* Work instructions
Taking the material as a whole, state how many of its lines contain "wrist". Write the number and nothing more.

* Extracted records
····················

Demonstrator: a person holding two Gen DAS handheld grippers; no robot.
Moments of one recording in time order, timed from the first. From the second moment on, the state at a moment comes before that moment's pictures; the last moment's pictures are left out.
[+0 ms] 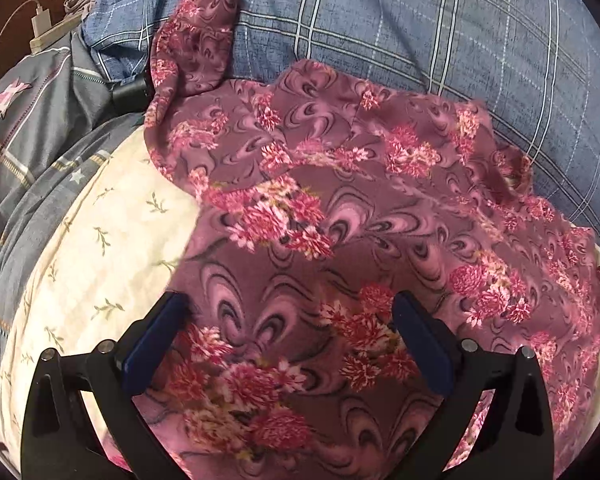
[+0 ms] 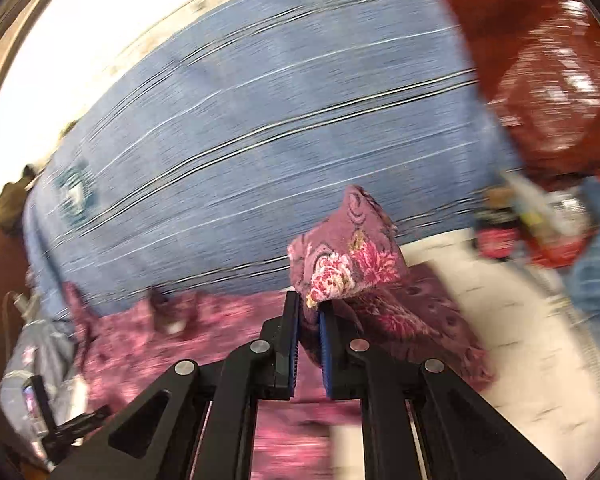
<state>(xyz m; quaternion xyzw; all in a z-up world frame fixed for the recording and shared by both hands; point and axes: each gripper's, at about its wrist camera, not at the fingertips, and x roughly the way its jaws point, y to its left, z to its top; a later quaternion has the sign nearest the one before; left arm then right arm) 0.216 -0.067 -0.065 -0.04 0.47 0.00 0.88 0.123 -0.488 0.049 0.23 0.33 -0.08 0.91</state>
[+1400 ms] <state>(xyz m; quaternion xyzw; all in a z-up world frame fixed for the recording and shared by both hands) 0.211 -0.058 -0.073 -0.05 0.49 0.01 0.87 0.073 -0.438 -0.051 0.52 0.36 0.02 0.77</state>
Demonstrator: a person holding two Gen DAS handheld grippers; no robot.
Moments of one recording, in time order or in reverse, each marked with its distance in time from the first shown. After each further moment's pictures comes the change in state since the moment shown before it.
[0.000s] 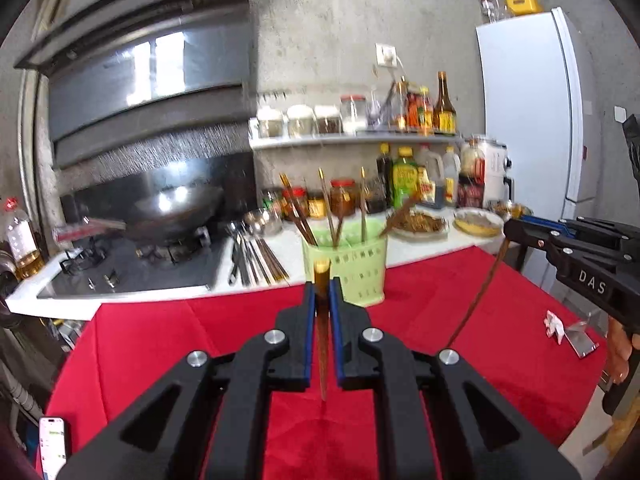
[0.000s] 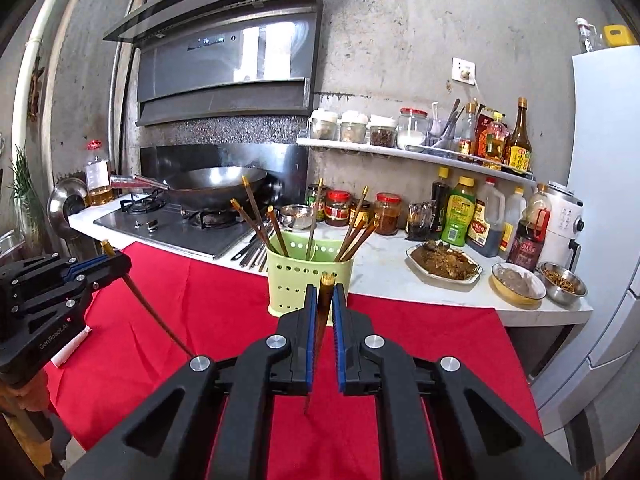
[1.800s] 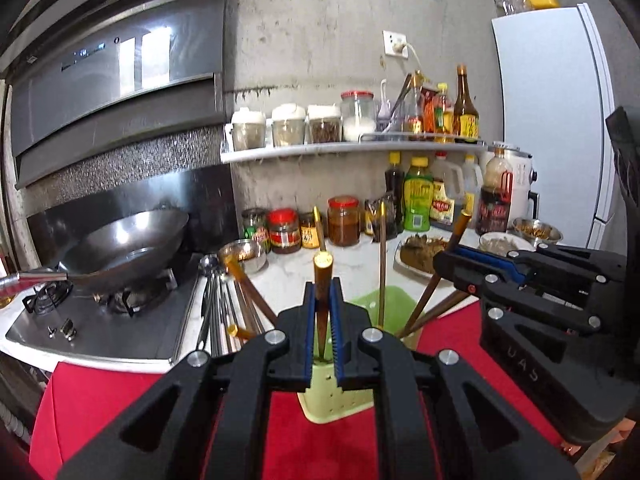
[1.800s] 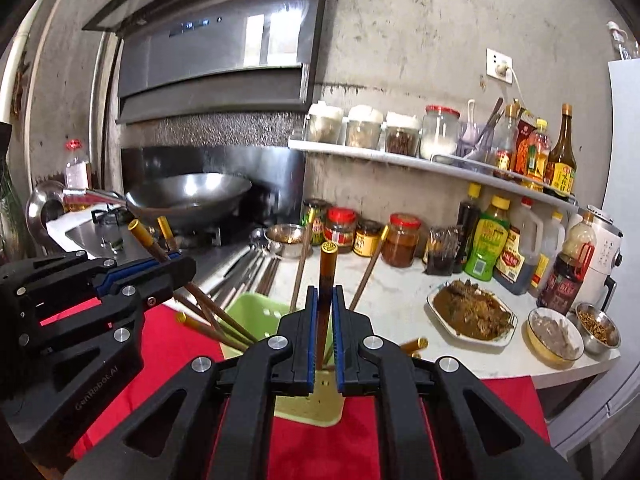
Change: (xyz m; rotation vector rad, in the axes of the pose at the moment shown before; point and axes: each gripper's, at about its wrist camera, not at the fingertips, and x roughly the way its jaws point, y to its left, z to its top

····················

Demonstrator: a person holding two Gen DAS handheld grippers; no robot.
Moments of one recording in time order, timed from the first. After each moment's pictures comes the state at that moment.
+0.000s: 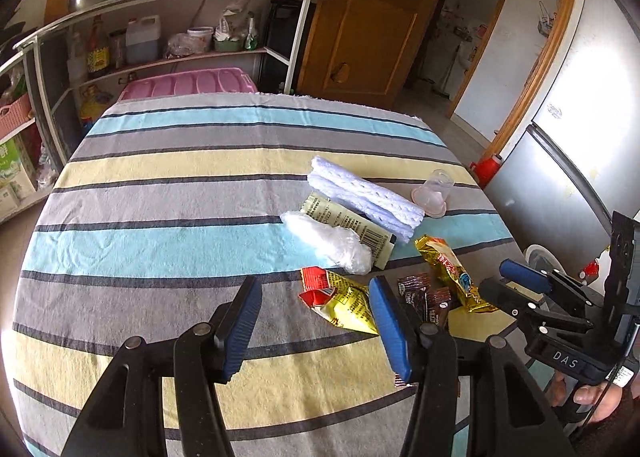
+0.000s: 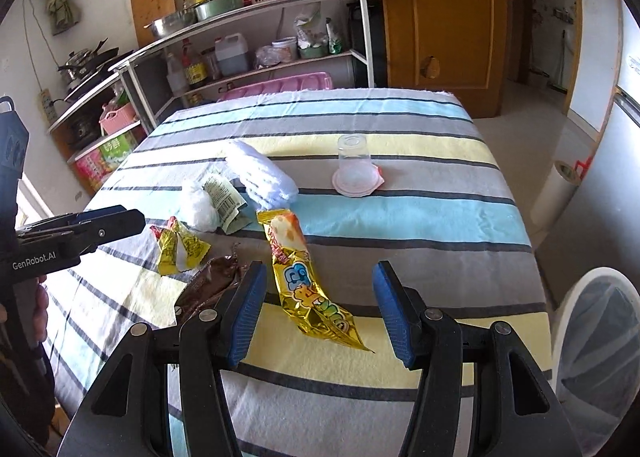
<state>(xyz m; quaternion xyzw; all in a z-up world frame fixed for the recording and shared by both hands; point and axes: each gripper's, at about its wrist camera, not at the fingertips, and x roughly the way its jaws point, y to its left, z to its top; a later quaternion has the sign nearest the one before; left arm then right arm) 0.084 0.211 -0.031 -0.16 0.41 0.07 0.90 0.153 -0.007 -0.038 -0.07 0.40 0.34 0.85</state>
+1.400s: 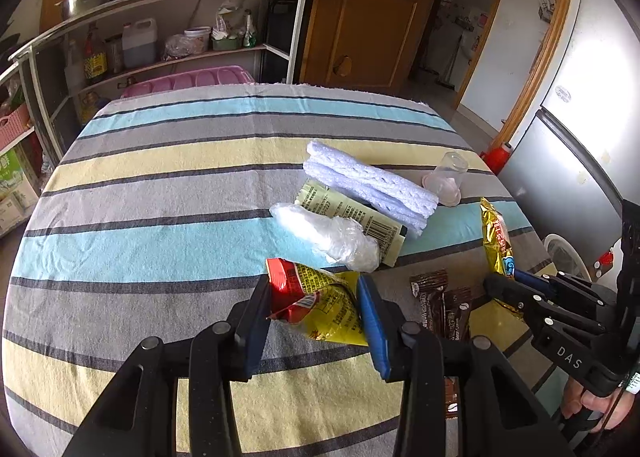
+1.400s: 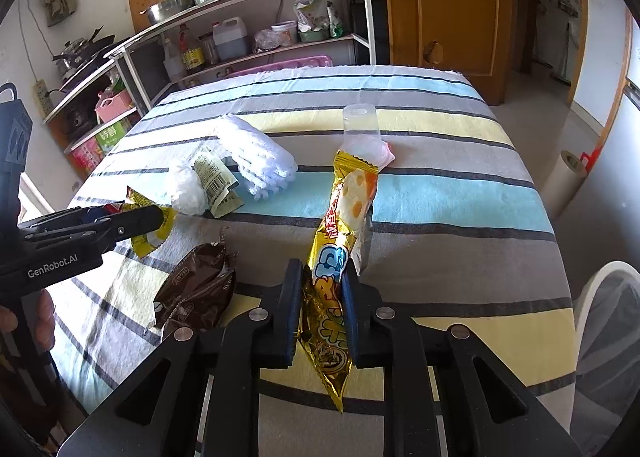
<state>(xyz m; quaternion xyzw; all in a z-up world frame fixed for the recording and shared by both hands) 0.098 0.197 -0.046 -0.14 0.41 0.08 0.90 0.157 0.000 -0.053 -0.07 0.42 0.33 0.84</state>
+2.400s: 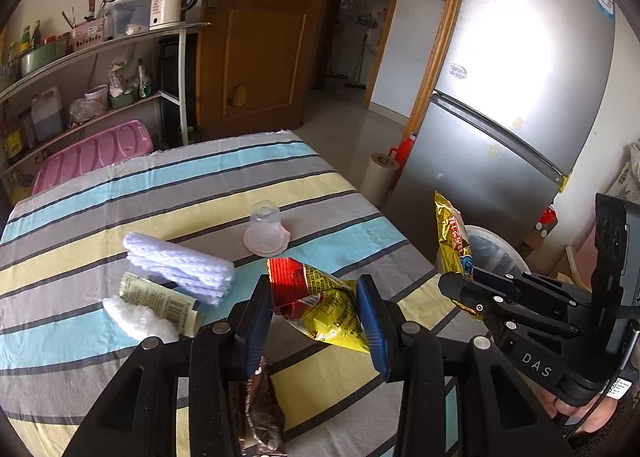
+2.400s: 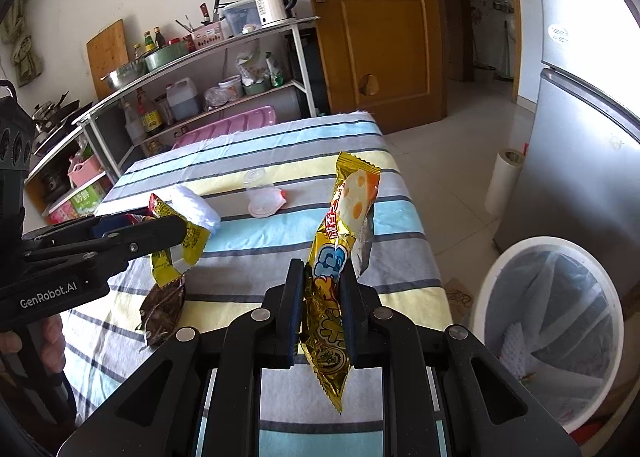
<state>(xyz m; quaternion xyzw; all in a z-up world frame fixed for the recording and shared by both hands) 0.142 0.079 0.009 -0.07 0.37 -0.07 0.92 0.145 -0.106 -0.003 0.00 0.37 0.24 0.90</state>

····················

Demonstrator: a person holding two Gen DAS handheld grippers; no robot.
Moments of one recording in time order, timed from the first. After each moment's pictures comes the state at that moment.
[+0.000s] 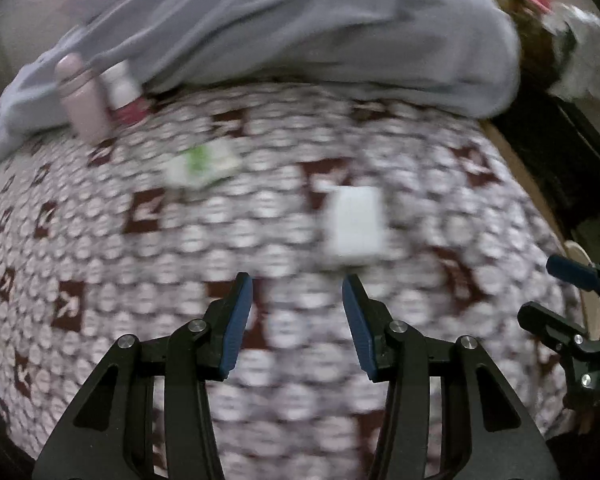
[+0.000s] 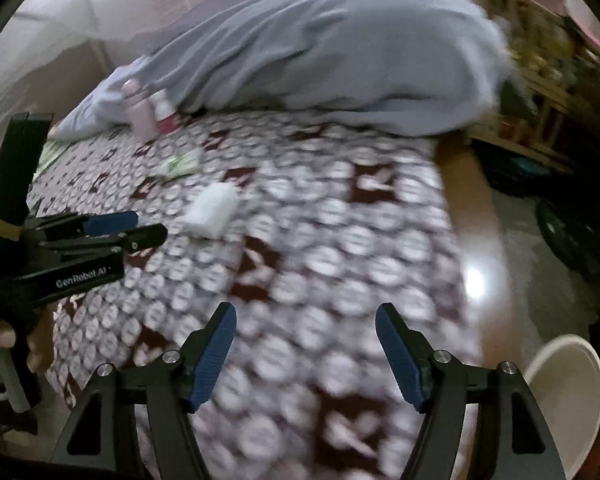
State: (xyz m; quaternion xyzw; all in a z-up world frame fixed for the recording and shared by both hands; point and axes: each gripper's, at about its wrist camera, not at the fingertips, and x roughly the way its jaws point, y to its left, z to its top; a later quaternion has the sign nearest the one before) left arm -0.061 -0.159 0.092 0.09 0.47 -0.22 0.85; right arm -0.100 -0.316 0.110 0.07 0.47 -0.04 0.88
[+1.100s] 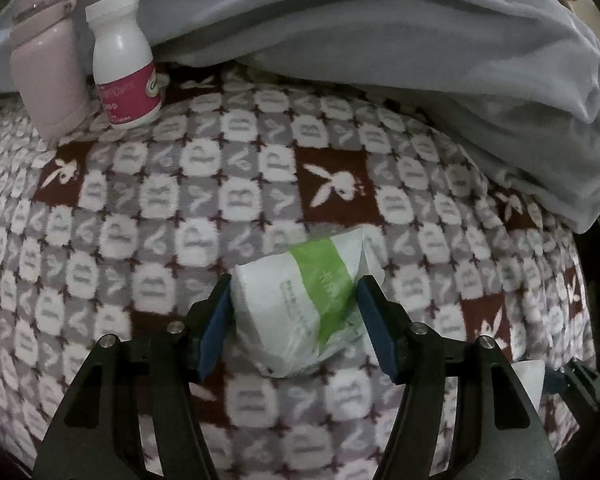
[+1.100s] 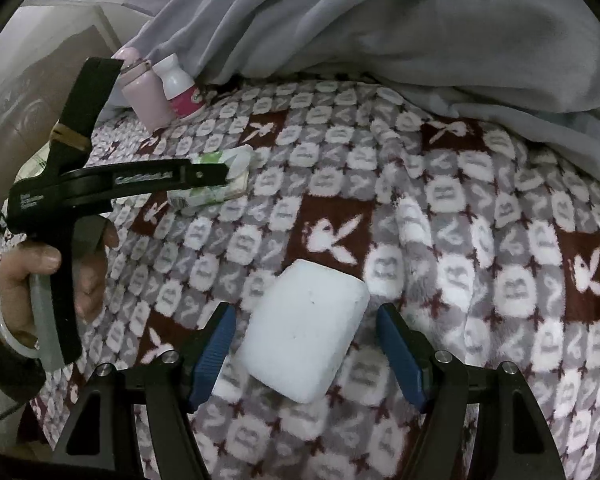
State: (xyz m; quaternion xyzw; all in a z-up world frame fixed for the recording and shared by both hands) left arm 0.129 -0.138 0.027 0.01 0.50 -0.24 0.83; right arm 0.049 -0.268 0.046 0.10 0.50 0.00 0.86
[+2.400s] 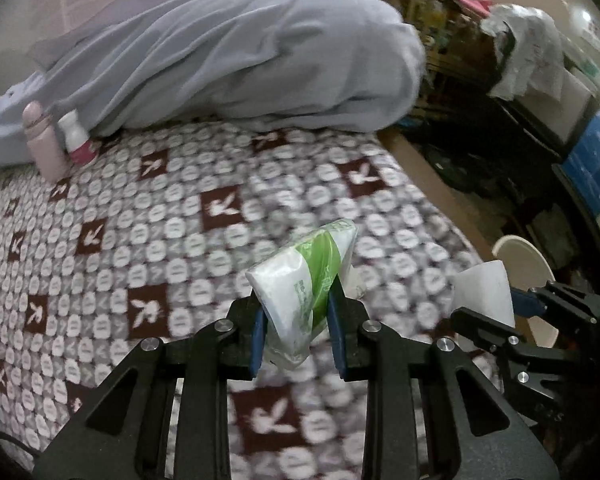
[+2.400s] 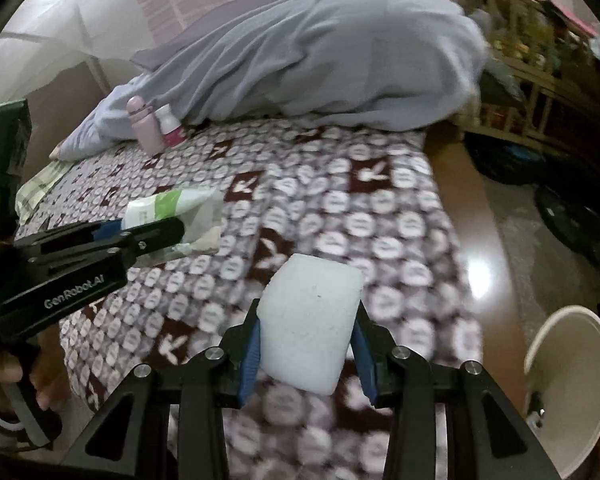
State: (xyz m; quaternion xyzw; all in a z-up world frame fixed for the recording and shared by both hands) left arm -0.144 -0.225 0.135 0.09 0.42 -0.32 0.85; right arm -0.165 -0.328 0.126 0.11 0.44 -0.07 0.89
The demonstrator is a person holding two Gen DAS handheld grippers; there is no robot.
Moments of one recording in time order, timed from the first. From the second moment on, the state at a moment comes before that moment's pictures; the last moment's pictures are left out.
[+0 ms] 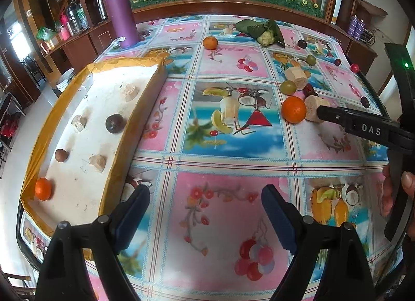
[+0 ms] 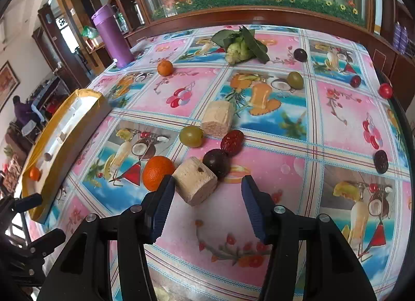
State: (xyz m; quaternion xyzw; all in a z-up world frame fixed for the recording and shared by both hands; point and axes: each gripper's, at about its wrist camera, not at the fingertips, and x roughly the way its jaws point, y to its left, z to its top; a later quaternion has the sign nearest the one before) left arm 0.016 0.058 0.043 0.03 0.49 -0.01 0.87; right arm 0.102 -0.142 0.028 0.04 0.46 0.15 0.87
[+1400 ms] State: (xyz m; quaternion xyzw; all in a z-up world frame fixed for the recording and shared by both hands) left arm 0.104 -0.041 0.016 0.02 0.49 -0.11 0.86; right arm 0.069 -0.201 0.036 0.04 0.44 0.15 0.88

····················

* Task output
5